### Task description
An exact retyping of all lines below is the answer; pictures do not belong in it.
--
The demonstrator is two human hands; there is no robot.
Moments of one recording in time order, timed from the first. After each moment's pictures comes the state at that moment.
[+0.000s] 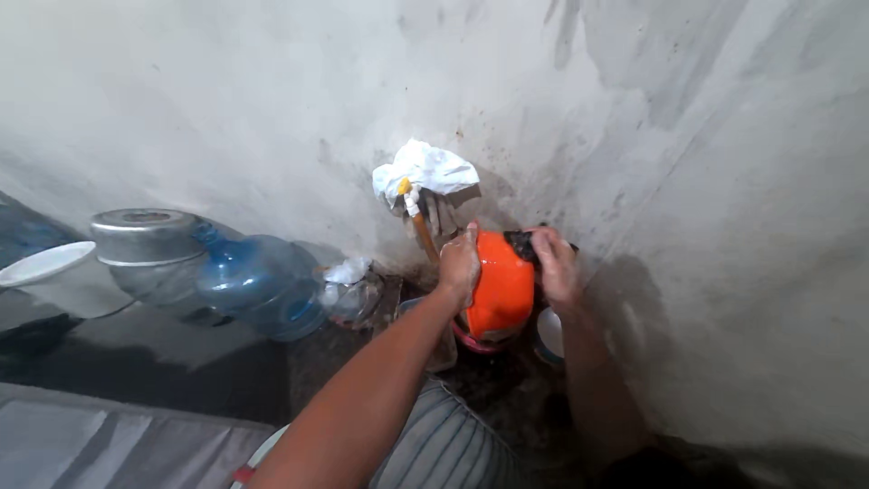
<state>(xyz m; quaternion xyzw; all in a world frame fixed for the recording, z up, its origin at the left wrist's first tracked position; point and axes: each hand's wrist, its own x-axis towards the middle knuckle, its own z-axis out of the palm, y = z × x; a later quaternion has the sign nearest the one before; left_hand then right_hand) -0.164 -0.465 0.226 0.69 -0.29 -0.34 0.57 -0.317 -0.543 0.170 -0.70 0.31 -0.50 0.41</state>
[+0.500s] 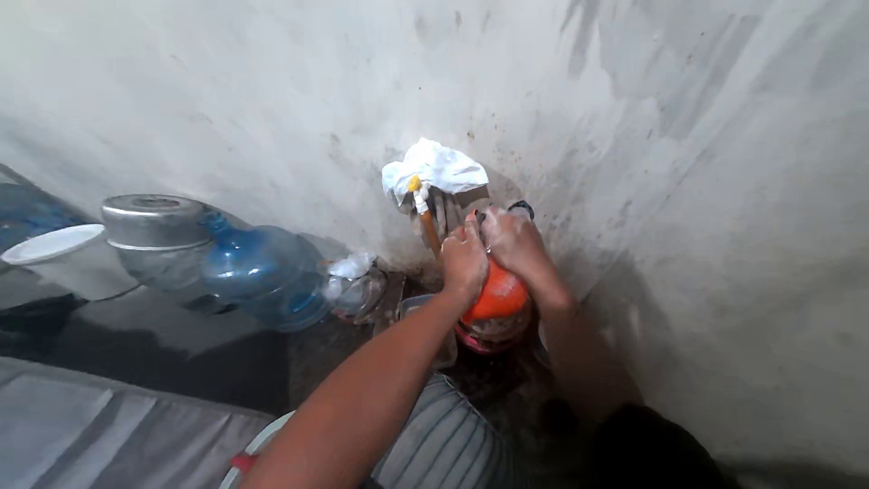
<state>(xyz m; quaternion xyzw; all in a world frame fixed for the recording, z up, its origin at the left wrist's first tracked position) -0.164 -0.462 0.232 0.72 -0.30 -0.23 0.58 -0.251 -0.529 0.245 -0.88 0.36 -0.25 0.17</state>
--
### Response
The demonstrator is two human hands; there is no robot.
Moments of one recording in time order, timed from the first. After each moment's pictures comes the state at that moment.
[+0.000s] 
<state>(xyz m; quaternion xyzw; all in a world frame fixed for the recording, z up, its origin at the left wrist's first tracked position; point and axes: each hand's wrist, its own x-axis towards the middle knuckle, its own z-axis out of the palm, y = z × x; a later quaternion has the sign nearest the one before; left_hand then right_hand) -0.164 -0.465 0.226 0.69 -0.29 -0.34 0.57 -0.317 -0.543 0.170 -0.70 0.31 -0.50 0.41</state>
[+0.500s] 
<state>(xyz m; quaternion xyzw; all in a world frame fixed for the recording, z up, its origin at the left wrist's first tracked position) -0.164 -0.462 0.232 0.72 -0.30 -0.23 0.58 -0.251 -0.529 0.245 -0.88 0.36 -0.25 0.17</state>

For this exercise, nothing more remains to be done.